### Work item
Somewhere below is a line with "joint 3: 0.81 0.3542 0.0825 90" and, later, a line with "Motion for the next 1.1"; repeat those two lines and all the lines between them, exactly as they are.

### Exercise data

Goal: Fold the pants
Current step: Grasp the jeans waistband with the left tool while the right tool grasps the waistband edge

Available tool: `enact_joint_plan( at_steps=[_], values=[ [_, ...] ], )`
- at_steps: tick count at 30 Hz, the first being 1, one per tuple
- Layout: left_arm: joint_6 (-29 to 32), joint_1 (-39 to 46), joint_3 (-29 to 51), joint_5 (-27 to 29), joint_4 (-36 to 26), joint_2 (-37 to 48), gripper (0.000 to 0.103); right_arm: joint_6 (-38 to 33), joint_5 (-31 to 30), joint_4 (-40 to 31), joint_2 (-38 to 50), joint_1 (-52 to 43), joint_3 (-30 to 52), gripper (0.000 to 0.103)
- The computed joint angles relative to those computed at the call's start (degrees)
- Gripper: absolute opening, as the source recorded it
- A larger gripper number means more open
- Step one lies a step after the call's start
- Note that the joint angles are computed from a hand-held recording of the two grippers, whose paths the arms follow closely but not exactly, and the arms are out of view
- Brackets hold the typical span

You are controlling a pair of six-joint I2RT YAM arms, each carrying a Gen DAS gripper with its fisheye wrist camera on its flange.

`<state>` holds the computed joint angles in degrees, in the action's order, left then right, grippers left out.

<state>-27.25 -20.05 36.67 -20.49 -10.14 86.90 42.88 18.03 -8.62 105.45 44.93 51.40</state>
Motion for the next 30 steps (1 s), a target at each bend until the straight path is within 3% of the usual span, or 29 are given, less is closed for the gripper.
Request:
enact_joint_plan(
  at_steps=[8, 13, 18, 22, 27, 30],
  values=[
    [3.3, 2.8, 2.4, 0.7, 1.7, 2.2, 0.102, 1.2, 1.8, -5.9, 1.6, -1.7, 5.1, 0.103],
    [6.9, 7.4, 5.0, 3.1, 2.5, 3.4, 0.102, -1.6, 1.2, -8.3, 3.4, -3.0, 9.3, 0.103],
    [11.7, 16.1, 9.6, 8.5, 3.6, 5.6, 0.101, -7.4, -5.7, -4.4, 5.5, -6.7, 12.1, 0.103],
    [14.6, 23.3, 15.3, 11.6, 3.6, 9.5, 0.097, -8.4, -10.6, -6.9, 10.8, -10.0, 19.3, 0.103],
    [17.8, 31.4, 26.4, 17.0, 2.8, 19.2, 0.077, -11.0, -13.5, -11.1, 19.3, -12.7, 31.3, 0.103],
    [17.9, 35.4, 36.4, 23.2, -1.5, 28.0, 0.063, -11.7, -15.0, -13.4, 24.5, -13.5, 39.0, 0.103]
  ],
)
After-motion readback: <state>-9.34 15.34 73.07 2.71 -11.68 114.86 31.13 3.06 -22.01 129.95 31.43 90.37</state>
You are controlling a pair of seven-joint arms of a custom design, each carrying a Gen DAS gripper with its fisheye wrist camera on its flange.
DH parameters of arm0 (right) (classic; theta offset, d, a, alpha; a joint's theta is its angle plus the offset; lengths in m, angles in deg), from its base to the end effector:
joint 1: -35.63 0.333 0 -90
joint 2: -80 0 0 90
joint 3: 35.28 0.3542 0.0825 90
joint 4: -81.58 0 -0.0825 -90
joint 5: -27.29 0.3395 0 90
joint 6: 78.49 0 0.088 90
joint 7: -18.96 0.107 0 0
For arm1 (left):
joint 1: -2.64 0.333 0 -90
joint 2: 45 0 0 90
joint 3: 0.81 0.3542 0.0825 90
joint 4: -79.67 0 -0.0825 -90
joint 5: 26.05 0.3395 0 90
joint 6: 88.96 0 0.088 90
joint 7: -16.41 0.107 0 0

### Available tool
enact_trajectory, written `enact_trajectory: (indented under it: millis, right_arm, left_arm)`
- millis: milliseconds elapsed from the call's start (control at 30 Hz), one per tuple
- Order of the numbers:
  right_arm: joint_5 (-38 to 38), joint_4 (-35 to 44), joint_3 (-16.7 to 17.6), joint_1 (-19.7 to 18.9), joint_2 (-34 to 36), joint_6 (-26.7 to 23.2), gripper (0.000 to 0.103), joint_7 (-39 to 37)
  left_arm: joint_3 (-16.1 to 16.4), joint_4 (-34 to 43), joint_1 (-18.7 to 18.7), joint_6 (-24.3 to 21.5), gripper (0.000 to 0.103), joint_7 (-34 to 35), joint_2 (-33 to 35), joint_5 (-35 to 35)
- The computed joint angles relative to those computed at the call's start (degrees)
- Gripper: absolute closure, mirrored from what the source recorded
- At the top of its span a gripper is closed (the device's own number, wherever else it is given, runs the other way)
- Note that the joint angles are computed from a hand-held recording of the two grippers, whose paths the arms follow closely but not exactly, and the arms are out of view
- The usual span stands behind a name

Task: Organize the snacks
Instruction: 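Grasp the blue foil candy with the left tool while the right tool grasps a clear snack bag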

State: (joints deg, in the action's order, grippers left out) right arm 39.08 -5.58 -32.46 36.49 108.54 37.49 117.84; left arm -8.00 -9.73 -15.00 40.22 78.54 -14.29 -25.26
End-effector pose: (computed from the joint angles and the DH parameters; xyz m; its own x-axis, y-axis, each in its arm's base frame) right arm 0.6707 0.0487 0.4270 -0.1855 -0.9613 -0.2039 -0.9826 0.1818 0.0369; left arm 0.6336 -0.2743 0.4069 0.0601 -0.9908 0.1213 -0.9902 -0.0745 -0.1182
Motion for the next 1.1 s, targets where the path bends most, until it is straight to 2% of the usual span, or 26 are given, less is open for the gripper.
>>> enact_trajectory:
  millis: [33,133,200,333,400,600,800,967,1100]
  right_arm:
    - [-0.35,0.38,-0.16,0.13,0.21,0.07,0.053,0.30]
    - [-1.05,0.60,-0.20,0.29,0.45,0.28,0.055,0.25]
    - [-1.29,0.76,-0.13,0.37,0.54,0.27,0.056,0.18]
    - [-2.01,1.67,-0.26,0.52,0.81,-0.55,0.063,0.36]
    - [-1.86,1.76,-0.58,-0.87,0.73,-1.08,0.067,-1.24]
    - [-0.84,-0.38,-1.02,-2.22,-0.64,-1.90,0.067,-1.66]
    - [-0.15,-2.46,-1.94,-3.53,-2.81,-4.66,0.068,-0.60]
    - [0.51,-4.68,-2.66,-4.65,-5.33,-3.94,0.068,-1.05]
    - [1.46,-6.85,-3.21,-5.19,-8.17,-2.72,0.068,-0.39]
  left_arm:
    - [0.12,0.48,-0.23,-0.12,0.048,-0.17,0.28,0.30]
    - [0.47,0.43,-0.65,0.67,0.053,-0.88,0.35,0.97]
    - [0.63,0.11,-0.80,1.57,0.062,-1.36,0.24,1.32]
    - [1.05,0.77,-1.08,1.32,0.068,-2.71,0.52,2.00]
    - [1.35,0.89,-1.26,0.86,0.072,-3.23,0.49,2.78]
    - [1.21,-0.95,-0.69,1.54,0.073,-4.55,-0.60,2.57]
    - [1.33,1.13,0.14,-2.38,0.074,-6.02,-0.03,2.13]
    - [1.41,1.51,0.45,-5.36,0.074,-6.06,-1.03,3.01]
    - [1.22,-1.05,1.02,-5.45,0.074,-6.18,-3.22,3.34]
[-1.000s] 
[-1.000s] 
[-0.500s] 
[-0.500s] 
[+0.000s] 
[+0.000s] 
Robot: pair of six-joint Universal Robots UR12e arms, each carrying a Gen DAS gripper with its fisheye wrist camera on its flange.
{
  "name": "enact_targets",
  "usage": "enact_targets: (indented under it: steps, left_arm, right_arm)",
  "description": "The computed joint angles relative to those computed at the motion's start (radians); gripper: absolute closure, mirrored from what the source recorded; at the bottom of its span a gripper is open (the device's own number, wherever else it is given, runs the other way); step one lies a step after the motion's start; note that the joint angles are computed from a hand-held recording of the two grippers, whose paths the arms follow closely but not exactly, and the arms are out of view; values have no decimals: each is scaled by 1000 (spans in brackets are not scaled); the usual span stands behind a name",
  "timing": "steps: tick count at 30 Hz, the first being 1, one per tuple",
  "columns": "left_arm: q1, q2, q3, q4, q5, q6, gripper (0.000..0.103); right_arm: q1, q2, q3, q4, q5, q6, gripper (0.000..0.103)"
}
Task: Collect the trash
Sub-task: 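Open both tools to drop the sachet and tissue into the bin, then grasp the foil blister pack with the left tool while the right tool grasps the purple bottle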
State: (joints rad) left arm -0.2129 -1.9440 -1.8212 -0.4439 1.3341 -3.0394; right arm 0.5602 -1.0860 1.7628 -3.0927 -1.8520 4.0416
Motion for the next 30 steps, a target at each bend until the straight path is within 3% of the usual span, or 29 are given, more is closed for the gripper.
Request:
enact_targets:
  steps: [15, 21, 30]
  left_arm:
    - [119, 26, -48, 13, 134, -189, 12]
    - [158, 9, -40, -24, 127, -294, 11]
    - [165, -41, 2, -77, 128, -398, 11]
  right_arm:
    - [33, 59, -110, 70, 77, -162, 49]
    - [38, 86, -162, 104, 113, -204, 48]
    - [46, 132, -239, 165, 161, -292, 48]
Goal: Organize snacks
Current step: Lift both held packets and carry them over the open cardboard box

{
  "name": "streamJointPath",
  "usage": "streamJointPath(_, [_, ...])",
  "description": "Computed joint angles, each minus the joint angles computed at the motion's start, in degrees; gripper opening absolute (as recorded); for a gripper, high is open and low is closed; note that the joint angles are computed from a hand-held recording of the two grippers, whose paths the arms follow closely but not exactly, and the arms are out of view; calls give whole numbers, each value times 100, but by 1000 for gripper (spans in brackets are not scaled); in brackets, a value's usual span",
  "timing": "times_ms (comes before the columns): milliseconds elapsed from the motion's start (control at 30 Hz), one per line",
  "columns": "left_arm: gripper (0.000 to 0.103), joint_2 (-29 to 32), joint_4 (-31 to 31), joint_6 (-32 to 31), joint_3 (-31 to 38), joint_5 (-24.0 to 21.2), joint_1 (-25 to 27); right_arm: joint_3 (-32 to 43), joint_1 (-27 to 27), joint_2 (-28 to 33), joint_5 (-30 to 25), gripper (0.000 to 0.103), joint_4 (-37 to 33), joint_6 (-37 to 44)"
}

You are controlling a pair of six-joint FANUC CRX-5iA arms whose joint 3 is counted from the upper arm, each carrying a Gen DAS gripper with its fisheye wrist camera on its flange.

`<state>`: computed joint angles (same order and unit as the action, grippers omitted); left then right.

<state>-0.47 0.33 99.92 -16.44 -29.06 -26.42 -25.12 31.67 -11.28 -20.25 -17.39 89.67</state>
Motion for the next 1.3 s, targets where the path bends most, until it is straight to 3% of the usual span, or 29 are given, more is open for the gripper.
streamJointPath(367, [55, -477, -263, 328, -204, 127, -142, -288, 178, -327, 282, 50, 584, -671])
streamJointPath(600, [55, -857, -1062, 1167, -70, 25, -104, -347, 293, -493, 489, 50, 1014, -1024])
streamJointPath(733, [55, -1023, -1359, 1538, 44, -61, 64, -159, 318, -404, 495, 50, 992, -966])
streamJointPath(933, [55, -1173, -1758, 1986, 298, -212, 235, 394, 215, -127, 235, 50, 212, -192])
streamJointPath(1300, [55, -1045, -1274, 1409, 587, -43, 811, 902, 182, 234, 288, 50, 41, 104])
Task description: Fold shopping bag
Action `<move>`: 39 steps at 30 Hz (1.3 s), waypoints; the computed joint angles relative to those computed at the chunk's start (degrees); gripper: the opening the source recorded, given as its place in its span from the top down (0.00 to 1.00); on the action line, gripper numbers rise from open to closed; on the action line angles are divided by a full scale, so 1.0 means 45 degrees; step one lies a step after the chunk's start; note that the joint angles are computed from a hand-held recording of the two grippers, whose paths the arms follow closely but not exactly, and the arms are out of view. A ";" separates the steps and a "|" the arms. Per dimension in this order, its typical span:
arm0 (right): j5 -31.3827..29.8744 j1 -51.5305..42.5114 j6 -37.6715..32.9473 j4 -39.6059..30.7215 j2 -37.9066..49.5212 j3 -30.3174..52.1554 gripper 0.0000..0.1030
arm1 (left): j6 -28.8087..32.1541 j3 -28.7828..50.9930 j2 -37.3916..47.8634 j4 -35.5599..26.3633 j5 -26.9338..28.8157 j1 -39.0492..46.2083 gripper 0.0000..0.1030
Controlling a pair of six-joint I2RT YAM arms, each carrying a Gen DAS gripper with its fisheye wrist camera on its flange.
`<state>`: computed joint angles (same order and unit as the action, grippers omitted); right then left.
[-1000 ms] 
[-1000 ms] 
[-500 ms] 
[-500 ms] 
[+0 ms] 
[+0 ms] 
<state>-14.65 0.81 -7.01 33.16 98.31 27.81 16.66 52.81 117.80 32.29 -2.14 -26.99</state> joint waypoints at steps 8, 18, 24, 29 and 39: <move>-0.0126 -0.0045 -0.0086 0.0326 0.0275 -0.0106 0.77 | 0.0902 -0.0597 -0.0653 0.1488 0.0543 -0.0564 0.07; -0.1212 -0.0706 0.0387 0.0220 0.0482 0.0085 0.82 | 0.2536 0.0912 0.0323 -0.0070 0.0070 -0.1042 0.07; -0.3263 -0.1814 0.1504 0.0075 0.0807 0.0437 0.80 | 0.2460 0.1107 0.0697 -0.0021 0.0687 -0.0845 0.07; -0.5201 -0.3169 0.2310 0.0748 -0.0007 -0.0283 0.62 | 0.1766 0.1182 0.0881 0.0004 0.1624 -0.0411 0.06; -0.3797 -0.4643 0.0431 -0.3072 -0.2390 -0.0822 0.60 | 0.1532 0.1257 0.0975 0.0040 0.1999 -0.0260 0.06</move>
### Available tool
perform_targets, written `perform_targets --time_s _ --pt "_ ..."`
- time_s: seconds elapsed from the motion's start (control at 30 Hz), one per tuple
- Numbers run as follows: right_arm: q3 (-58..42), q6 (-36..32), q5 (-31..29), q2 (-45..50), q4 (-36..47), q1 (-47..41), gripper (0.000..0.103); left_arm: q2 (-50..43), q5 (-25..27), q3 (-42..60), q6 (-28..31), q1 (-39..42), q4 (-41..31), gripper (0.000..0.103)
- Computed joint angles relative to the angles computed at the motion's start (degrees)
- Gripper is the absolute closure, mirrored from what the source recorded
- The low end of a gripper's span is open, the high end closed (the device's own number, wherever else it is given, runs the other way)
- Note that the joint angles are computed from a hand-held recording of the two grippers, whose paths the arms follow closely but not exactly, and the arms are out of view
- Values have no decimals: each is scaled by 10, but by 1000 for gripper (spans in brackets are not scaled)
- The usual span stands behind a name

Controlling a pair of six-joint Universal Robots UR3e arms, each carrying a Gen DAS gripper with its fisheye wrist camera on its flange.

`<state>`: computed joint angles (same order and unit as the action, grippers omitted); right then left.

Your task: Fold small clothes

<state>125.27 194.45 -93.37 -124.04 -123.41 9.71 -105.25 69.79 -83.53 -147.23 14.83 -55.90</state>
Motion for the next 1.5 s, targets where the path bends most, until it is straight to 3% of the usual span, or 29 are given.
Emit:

### Response area
joint 3: 0.81 0.3542 0.0825 90
joint 4: -79.67 0 -0.0825 -90
joint 5: 26.05 0.3395 0 90
joint 6: 88.96 0 0.088 90
joint 7: -16.41 0.107 0 0

### Available tool
enact_trajectory, written `enact_trajectory: (indented under it: millis, right_arm, left_arm)`
- millis: milliseconds elapsed from the call's start (control at 30 Hz), one per tuple
- Order of the numbers:
  right_arm: joint_5 (-38 to 38), joint_4 (-35 to 44), joint_3 (-16.7 to 17.6), joint_1 (-19.7 to 18.9), joint_2 (-34 to 36), joint_6 (-26.7 to 23.2), gripper (0.000 to 0.103), joint_7 (-39 to 37)
  left_arm: joint_3 (-16.1 to 16.4), joint_4 (-34 to 43), joint_1 (-18.7 to 18.7), joint_6 (-24.3 to 21.5), gripper (0.000 to 0.103), joint_7 (-34 to 35), joint_2 (-33 to 35), joint_5 (-35 to 35)
- The computed joint angles relative to those computed at the call's start (degrees)
- Gripper: absolute closure, mirrored from what the source recorded
- At the top of its span a gripper is closed (the device's own number, wherever else it is given, runs the other way)
- Note that the joint angles are computed from a hand-held recording of the two grippers, whose paths the arms follow closely but not exactly, and the arms are out of view
- The usual span stands behind a name

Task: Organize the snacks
Instruction: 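Grasp the blue foil candy with the left tool while the right tool grasps a clear snack bag
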
State: (joints deg, in the action's order, grippers left out) right arm 39.08 -5.58 -32.46 36.49 108.54 37.49 117.84; left arm -8.00 -9.73 -15.00 40.22 78.54 -14.29 -25.26
End-effector pose: (computed from the joint angles and the DH parameters; xyz m; its own x-axis, y-axis, each in its arm's base frame) right arm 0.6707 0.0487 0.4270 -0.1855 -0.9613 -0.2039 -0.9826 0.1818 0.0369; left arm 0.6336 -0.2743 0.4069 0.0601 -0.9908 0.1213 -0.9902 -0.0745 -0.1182
Motion for the next 1.1 s, targets where the path bends most, until it is straight to 2% of the usual span, or 26 are given, less is open for the gripper.

No more output is required for the exercise.